START Given records
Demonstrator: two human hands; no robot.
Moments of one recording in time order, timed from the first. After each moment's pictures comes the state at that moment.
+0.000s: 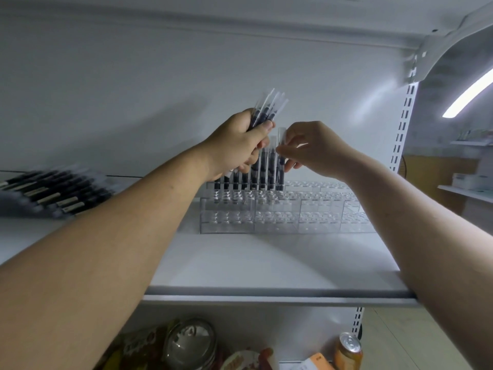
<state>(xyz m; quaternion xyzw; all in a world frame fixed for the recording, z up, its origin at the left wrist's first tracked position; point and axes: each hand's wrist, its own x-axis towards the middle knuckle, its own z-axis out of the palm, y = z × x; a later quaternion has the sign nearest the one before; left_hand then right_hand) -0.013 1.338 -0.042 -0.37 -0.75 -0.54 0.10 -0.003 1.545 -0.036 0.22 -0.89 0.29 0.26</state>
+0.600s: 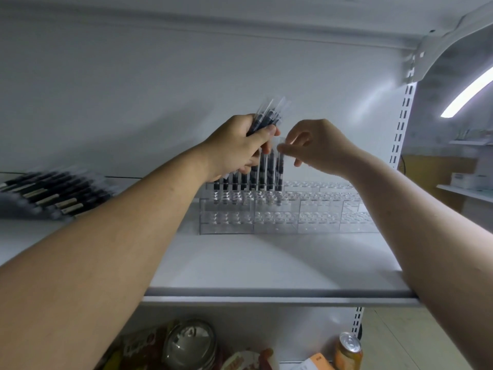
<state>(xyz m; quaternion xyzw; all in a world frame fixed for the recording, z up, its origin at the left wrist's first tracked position) -0.016 1.338 -0.043 -0.38 -0.75 -0.53 0.10 -0.013 1.559 -0.035 0.19 -0.90 0.24 0.31</state>
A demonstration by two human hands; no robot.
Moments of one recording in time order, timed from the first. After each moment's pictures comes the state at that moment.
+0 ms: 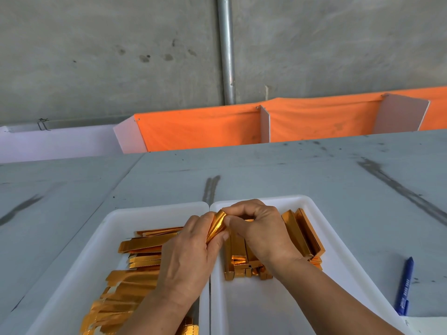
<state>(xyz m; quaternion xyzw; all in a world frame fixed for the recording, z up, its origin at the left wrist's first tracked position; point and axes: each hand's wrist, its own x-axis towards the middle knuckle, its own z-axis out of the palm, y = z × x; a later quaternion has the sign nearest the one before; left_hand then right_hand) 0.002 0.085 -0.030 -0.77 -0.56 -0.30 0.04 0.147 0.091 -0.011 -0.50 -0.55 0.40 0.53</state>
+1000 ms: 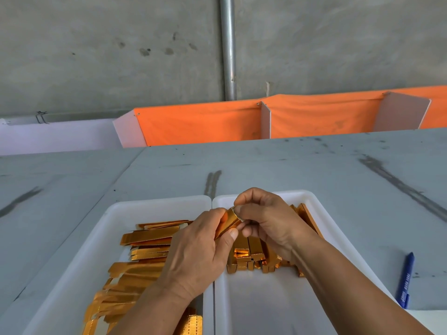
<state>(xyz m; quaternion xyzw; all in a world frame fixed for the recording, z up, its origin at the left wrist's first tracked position) 0.000 0.080 -0.025 -0.81 -0.50 -0.32 -0.01 0.165 0.097 0.004 -0.44 -0.49 0.59 0.47</state>
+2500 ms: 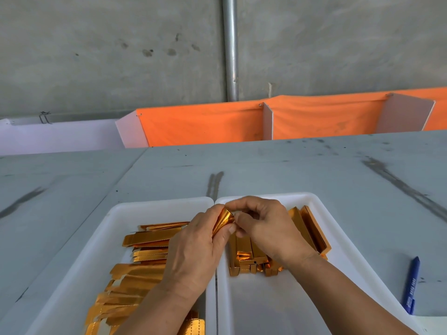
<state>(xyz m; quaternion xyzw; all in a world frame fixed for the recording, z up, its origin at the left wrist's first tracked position) -0.001 0.086 -0.030 -0.78 -0.52 -0.34 -0.02 0.154 0.091 -0.008 -0.51 -0.63 0.38 0.45</state>
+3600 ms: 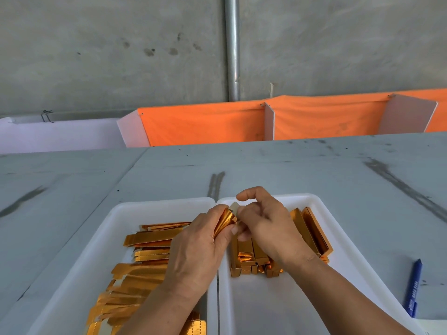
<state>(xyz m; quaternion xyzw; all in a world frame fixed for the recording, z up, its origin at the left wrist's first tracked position) -0.002 0.087 -0.032 -0.78 -0.52 -0.35 -0.02 0.150 0.092 -0.007 -0.52 -0.59 0.40 0.47</state>
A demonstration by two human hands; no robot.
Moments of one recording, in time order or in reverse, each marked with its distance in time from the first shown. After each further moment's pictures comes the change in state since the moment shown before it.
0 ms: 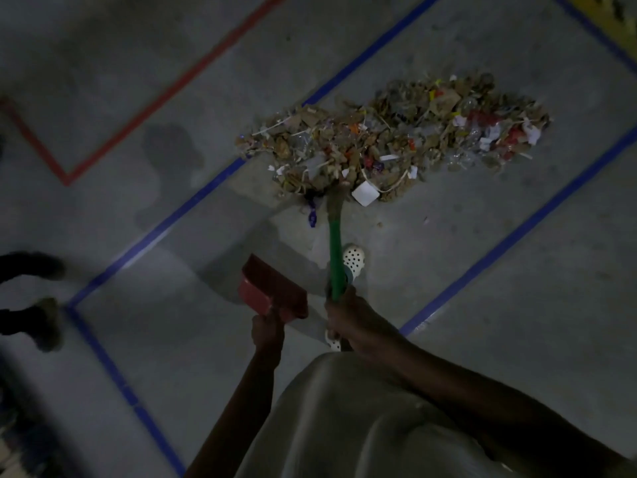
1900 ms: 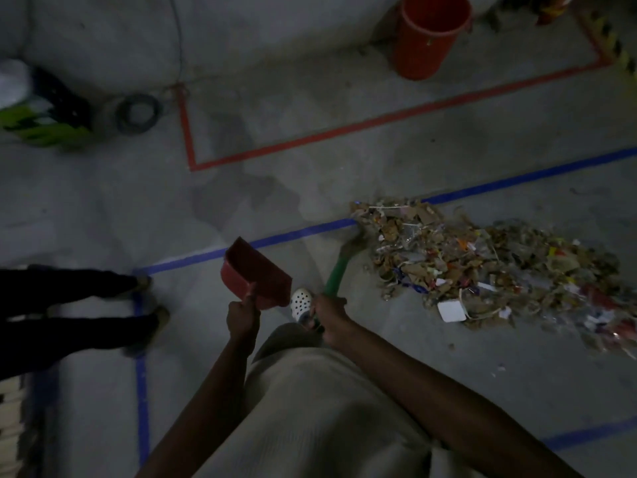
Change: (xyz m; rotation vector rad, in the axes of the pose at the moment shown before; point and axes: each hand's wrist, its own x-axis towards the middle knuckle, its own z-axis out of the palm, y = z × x) left_hand 0.222 0.121 -0.310 -0.334 0.239 -0.061; right_hand 0.033 -0.262 0.340 0.005 -0.110 0.011
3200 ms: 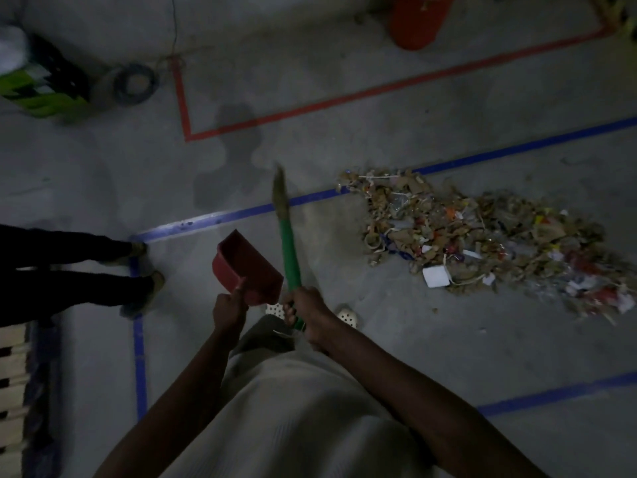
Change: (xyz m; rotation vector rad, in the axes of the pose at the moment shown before) left_hand -0.117 -0.094 0.004 0.057 0.031 0.093; right_hand -0.044 0.118 -0.070 -0.039 -0.294 -0.068
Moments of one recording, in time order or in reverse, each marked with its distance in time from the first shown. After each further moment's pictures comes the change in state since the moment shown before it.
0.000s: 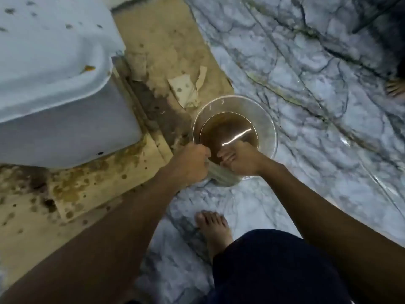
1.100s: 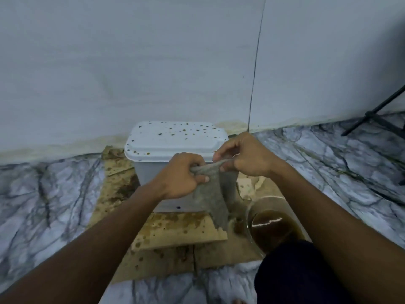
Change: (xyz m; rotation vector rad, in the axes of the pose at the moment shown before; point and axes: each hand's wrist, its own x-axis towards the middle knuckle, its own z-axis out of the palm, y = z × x) left_hand -0.233 -0.006 -0.176 -0.169 0.740 0.066; right_hand -0.115 -0.273 -0.054 -0.065 0.199 -0.773
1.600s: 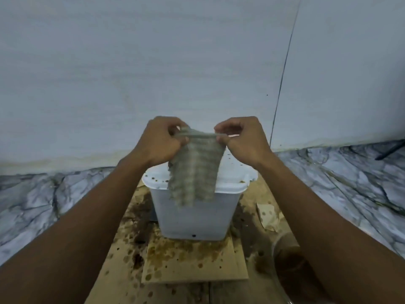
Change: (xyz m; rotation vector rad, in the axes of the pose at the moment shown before) left_hand 0.071 -0.035 -0.126 0.113 0.407 -0.123; right_hand 0.124 -0.039 0.015 0.161 0.402 -0.073
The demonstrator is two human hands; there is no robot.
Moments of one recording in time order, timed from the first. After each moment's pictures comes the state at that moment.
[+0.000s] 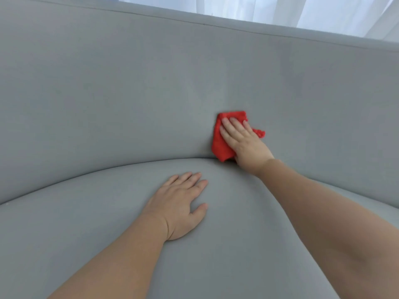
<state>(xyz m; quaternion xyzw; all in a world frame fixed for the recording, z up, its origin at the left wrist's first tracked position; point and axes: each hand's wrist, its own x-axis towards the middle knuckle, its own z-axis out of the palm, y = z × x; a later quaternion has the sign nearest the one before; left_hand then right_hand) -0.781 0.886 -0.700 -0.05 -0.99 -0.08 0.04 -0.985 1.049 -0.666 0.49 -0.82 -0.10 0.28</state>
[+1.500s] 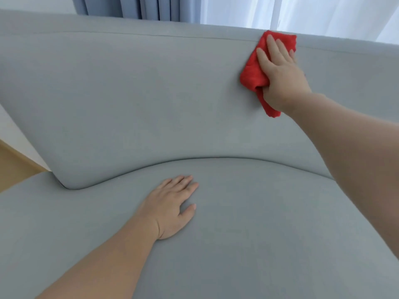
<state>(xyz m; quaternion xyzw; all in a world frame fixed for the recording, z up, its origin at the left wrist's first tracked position) -0.663 0.776 -0.687 0.06 -1.00 -0.07 0.01 -0.938 0.925 -0.497 0.44 -0.85 0.09 0.29</state>
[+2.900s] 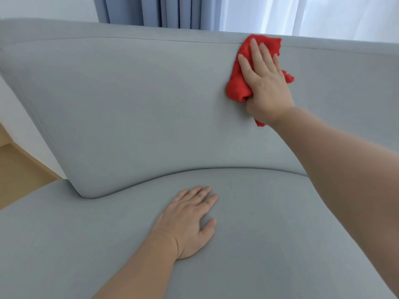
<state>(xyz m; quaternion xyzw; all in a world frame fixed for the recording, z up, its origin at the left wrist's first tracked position) -0.661 0.773 -0.693 0.05 -0.99 -0.08 0.05 -0.905 0.854 -0.519 0.49 -0.78 0.12 0.36</state>
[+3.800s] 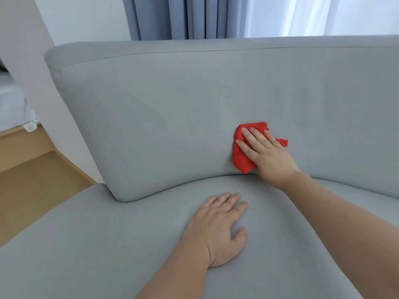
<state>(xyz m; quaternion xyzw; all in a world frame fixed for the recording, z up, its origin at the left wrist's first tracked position) -0.661 0.773 -0.697 0.04 -0.99 -0.10 0.07 -0.886 0.850 -0.654 0.58 -0.76 -0.03 0.30</state>
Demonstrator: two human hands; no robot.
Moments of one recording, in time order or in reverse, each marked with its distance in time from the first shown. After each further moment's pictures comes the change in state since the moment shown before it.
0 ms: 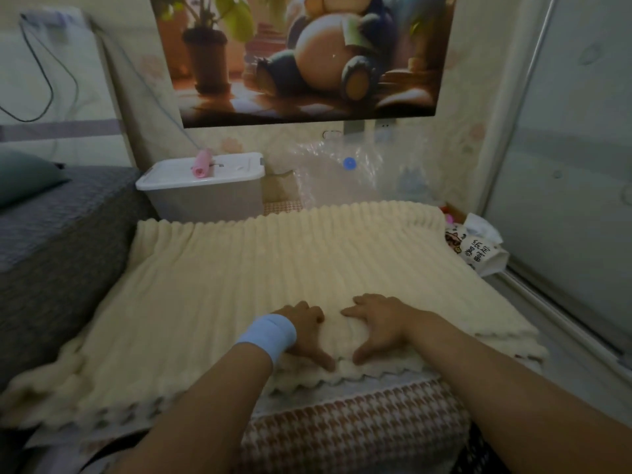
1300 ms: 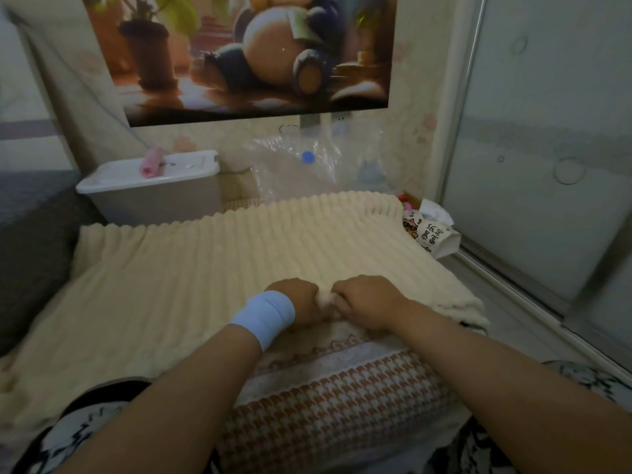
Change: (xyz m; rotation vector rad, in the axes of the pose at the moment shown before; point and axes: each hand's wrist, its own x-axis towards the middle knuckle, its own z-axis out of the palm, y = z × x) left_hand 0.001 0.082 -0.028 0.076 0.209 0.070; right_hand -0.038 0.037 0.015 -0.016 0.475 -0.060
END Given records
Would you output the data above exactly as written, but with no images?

Demonstrator: two human hands; no robot.
Moments of one recording in time order, timed from the first. After each moment's pictures comes the state at that moment.
+0.000s: 
<state>(xyz m; quaternion xyzw; all in a world frame fixed for the recording, z up, its origin at the left wrist's first tracked position; point and axes: each hand's wrist, its own x-axis towards the middle knuckle, its own z-axis out of the palm, y = z × x; a later quaternion has the sign nearest the one before; left_hand then right_hand) -0.013 1.338 -0.042 -0.37 -0.75 -0.54 0.10 -0.003 1.545 -0.036 0.22 -0.89 0.29 0.26</state>
+0.600s: 
<state>(xyz m; quaternion xyzw; all in a world frame fixed for the recording, z up, its origin at the left wrist's first tracked position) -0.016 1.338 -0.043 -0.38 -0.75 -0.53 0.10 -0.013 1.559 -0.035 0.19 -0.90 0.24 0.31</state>
A demonstration by two human hands; no robot.
Moments of one recording in time order, timed from the first. After each moment's pictures comes the state at that moment.
+0 ms: 
<state>(xyz m; quaternion xyzw; all in a world frame fixed for the recording, z up, its origin at the left wrist's first tracked position; point and axes: each hand's wrist, its own x-axis towards the middle knuckle, its own z-axis out of the palm, y = z × x; a later quaternion has the sign nearest the one before; left_hand then right_hand) 0.002 0.085 -0.030 -0.77 -0.56 -0.30 0.04 0.147 0.091 -0.011 -0.50 -0.55 0.40 0.53</state>
+1000 ms: 
<state>(xyz m; quaternion xyzw; all in a world frame fixed for the recording, z up, its origin at the left wrist's first tracked position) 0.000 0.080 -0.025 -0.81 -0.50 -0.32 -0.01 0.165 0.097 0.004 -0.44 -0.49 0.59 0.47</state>
+2500 ms: 
<state>(xyz m; quaternion xyzw; all in a world frame fixed for the recording, z up, its origin at the left wrist's first tracked position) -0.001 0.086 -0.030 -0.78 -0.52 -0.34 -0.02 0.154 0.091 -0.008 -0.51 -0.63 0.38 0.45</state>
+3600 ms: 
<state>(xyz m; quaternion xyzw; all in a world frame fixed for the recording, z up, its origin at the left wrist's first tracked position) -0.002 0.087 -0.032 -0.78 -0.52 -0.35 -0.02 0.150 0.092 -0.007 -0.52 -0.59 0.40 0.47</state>
A demonstration by two human hands; no robot.
Moments of one recording, in time order or in reverse, each marked with its distance in time from the first shown. After each further moment's pictures comes the change in state since the moment shown before it.
0 ms: 
1900 ms: 
Change: (xyz m; rotation vector rad, in the axes of the pose at the moment shown before; point and axes: each hand's wrist, its own x-axis towards the middle knuckle, its own z-axis out of the palm, y = z × x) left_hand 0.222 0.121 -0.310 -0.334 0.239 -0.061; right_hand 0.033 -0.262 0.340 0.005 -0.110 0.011
3200 ms: 
Change: (xyz m; rotation vector rad, in the axes of the pose at the moment shown before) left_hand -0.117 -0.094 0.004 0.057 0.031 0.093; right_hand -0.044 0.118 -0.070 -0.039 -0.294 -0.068
Moments of one recording, in time order or in reverse, each marked with its distance in time from the first shown. After each further moment's pictures comes the change in state since the moment shown before it.
0.000s: 
1.100s: 
Change: (xyz m; rotation vector rad, in the axes of the pose at the moment shown before; point and axes: each hand's wrist, its own x-axis towards the middle knuckle, its own z-axis out of the palm, y = z × x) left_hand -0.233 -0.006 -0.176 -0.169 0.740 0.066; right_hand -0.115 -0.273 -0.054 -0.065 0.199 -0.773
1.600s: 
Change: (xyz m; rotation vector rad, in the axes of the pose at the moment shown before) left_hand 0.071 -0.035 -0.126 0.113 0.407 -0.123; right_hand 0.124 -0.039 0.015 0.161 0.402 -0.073
The demonstrator is two human hands; there is no robot.
Moments of one recording in time order, timed from the first. After each moment's pictures comes the state at that moment.
[+0.000s] 
<state>(xyz m; quaternion xyzw; all in a world frame fixed for the recording, z up, its origin at the left wrist's first tracked position; point and axes: each hand's wrist, its own x-axis towards the middle knuckle, its own z-axis out of the palm, y = z × x; a later quaternion has the sign nearest the one before; left_hand then right_hand) -0.781 0.886 -0.700 -0.05 -0.99 -0.08 0.04 -0.985 1.049 -0.666 0.49 -0.82 -0.10 0.28</state>
[+1.500s] 
<state>(xyz m; quaternion xyzw; all in a world frame fixed for the recording, z up, its origin at the left wrist's first tracked position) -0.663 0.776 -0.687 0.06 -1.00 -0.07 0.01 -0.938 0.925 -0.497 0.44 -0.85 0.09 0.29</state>
[+2.900s] 
<state>(xyz m; quaternion xyzw; all in a world frame fixed for the recording, z up, its origin at the left wrist's first tracked position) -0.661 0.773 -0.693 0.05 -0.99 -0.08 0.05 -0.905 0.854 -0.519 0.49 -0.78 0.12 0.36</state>
[+3.800s] 
<state>(xyz m; quaternion xyzw; all in a world frame fixed for the recording, z up, its origin at the left wrist's first tracked position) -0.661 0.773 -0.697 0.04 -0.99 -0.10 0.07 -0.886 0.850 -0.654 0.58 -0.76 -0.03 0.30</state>
Demonstrator: two human hands; no robot.
Moments of one recording, in time order or in reverse, each marked with its distance in time from the first shown. After each further moment's pictures comes the change in state since the moment shown before it.
0 ms: 
1300 ms: 
Change: (xyz m; rotation vector rad, in the axes of the pose at the moment shown before; point and axes: each hand's wrist, its own x-axis towards the middle knuckle, its own z-axis out of the palm, y = z × x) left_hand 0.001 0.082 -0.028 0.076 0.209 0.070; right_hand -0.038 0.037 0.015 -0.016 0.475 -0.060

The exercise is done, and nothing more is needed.